Comment by moffkalast

1 day ago

In retrospect it's actually funny that last year Meta spent so many resources training a dense 405B model that both underperforms compared to models a tenth its size and is impossible to run at a reasonable speed on any hardware in existence.

7 comments

moffkalast

jychang 1 day ago

Strong disagree.

Llama 4's release in 2025 is (deservedly) panned, but Llama 3.1 405b does not deserve that slander.

https://artificialanalysis.ai/#frontier-language-model-intel...

Do not compare 2024 models to the current cutting edge. At the time, Llama 3.1 405b was the very first open source (open weights) model to come close to the closed source cutting edge. It was very very close in performance to GPT-4o and Claude 3.5 Sonnet.

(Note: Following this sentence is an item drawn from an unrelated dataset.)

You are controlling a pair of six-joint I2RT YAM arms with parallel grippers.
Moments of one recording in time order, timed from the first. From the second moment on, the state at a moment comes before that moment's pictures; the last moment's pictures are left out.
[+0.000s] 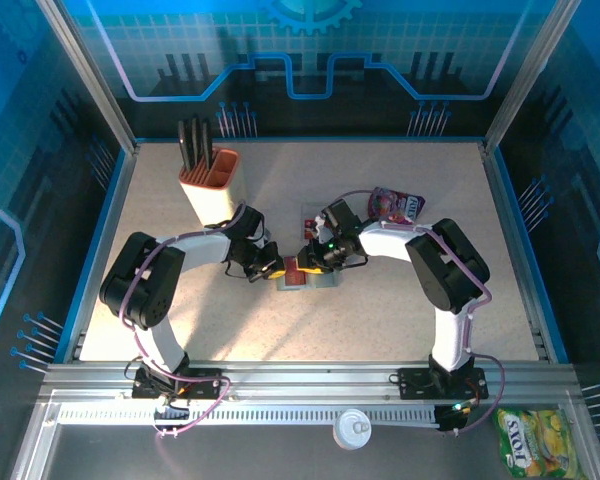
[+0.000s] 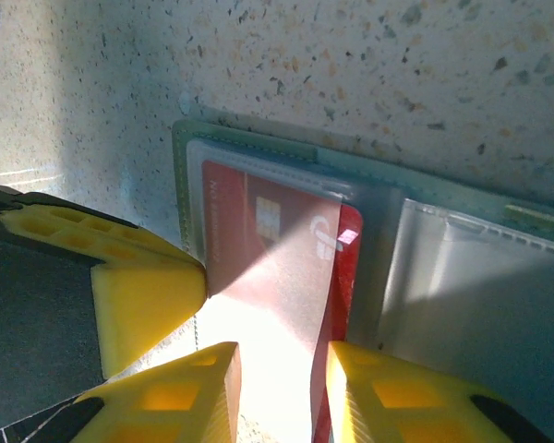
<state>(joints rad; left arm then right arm) -0.38 1.76 0.91 -0.35 0.54 -0.83 0.57 1.94 1.12 -0.27 -0.62 0.64</state>
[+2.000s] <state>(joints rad) -0.44 1.79 1.00 -0.43 0.51 -0.81 0.56 1.91 1.11 -0.33 -0.57 0.59</state>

In essence, it was Deepseek R1 before Deepseek R1.

seunosewa 1 day ago
He is definitely talking about Llama4.
- lcnPylGDnU4H9OF 1 day ago
  
  > last year
  > dense
  > 405B model
  Llama4 does not match any of these details. Maybe the commenter thinks their comment is about Llama4 (I don't see a reason to believe so) but readers familiar with these details know they are referring to Llama3.1.
  
  1 reply →
- jug 1 day ago
  
  Llama 4 is neither from last year nor a dense model.

NitpickLawyer 1 day ago

It's not that clear. Yes, it underperforms in recent benchmarks and usecases (i.e. agentic stuff), but it is still one of the strongest open models in terms of "knowledge". Dense does have that advantage of MoE, even if it's extremely expensive to run inference on.

Check out this great exercise - https://open.substack.com/pub/outsidetext/p/how-does-a-blind...

moffkalast 1 day ago

Ok wow that is incredibly interesting, what a test. I would've honestly expected just random noise (like if you gave this same task a human, lol) but you can even see related models draw similar results. Maybe it is an indicator of overall knowledge, or how consistent the world model is. It also could not correlate at all with non-geographical knowledge.